Is Apple Entering A Trading Range?

| About: Apple Inc. (AAPL)

In my latest Apple (NASDAQ:AAPL) article, I asked if Apple stock is manipulated. My argument was that there was no visible reason for dramatic climb and equally dramatic decline.

The article generated a fair amount of comments; most of them have just confirmed how high the emotions are right now on Apple. My article just mentioned some of the obvious facts, in no way was it a negative article or an advice to buy or sell the stock. My guess is that many comments came from the frustrated investors who have purchased the stock at its high of $644 and are very surprised now to find themselves losing money. Wasn't AAPL supposed to be a sure thing, going up 100 points every month? Emotions are never good thing in investing.

Like I mentioned, I didn't buy the stock when it was at $644 and I don't buy at $530 or $560. Instead I'm playing it with the options non-directional strategies. I shared some of them with Seeking Alpha readers.

The latest price action is suggesting that Apple might be entering into a trading range. The best strategy to take advantage of the trading range is Iron Condor. The Iron Condor is a combination of a bull put spread and a bear call spread. The whole trade is done for a credit.

With Apple trading around $565, looking at July expiration we can execute the following trade:

  • Buy AAPL July 2012 495 put
  • Sell AAPL July 2012 500 put
  • Sell AAPL July 2012 640 call
  • Buy AAPL July 2012 645 call

The trade can be done for $1.35 credit.
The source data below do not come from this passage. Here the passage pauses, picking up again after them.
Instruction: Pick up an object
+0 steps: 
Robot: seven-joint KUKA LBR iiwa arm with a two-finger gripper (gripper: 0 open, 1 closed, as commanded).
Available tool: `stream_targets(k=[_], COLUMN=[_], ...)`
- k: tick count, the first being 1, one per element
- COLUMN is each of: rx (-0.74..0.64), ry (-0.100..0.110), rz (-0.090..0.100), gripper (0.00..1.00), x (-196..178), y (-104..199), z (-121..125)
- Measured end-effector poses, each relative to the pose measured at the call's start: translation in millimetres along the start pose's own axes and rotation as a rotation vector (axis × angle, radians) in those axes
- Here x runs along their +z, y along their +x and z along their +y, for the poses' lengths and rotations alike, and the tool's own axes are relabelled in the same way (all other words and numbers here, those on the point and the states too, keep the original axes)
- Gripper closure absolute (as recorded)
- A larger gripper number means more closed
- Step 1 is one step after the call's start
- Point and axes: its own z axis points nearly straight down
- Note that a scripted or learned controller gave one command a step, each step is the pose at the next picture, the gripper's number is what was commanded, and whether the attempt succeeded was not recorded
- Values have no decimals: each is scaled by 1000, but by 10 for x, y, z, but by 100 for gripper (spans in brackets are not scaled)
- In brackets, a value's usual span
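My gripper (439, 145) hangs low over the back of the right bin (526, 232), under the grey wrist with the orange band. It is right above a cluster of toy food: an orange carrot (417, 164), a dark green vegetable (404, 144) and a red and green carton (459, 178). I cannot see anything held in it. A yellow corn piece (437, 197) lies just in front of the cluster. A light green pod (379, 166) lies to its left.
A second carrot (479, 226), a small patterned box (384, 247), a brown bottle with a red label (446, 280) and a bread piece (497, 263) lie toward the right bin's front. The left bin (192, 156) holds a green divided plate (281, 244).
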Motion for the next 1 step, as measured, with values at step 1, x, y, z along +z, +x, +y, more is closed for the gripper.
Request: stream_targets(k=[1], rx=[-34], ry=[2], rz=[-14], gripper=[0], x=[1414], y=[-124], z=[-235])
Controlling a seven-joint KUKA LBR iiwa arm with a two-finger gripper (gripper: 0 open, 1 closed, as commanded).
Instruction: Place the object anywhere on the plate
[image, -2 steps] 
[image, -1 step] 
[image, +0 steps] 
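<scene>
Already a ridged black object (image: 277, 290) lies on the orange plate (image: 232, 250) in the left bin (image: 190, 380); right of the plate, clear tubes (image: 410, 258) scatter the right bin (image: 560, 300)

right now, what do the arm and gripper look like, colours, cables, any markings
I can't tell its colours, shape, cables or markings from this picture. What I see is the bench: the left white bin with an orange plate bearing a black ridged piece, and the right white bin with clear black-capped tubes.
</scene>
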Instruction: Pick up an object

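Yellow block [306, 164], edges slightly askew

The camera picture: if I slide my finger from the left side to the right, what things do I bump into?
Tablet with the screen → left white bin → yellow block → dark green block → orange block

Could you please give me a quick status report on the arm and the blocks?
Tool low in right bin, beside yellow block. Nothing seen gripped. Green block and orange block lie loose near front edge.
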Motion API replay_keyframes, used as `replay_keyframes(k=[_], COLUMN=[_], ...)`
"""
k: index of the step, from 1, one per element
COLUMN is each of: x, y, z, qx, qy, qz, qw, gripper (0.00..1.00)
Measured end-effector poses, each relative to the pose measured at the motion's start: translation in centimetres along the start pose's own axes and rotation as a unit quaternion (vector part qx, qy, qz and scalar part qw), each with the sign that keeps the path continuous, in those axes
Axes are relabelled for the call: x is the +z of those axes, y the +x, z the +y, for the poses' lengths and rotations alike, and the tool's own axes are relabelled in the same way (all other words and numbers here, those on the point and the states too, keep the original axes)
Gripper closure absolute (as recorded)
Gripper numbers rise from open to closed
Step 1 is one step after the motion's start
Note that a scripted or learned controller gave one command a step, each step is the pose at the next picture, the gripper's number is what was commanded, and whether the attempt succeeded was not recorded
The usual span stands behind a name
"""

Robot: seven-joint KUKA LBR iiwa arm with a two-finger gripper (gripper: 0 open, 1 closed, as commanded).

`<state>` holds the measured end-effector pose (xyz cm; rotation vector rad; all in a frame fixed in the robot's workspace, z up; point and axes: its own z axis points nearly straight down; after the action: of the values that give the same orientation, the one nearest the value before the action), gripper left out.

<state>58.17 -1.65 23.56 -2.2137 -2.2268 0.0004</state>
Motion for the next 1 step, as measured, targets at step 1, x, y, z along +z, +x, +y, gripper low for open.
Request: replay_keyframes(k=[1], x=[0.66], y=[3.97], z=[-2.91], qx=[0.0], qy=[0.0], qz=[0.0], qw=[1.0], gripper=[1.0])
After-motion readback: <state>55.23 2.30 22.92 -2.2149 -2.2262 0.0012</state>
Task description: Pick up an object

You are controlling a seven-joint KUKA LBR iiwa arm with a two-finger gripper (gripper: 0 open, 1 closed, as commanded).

The margin requirement is $365 hence the maximum gain is 37%. The trade is resilient to 12-13% move of the stock in either direction. Based on the deltas of the short strikes, it has about 70% probability to make money. This is the P/L graph (generated by OptionsOracle):

(Click to enlarge)

The July options expire before the next earnings report, so we not taking an earnings risk here.

If you are still worried about a big move, you can partially hedge yourself with a Reverse Iron Condor using weekly options. The trade has an opposite P/L from the Iron Condor trade - it benefits from the short term moves in the stock.

Please note that in the first trade we are selling the body and buying the wings while in the second trade we are doing the opposite (hence the name Reverse Iron Condor).

The general idea is that we are taking advantage of short term volatility of the stock. But the first trade can sustain a fairly large move in the next two months and still make money. Of course risk management is critical in both trades. You must set a reasonable stop loss and adjust or get out of the trade once it is hit.

The trades are presented for educational purposes only. They deserve further attention if you don't want to continue predicting where the Apple stock (or any other stock for that matter) will be in the future. This is not a trade recommendation. Please do your own homework and use this article as a starting point for your analysis.

Disclosure: I have no positions in any stocks mentioned, and no plans to initiate any positions within the next 72 hours.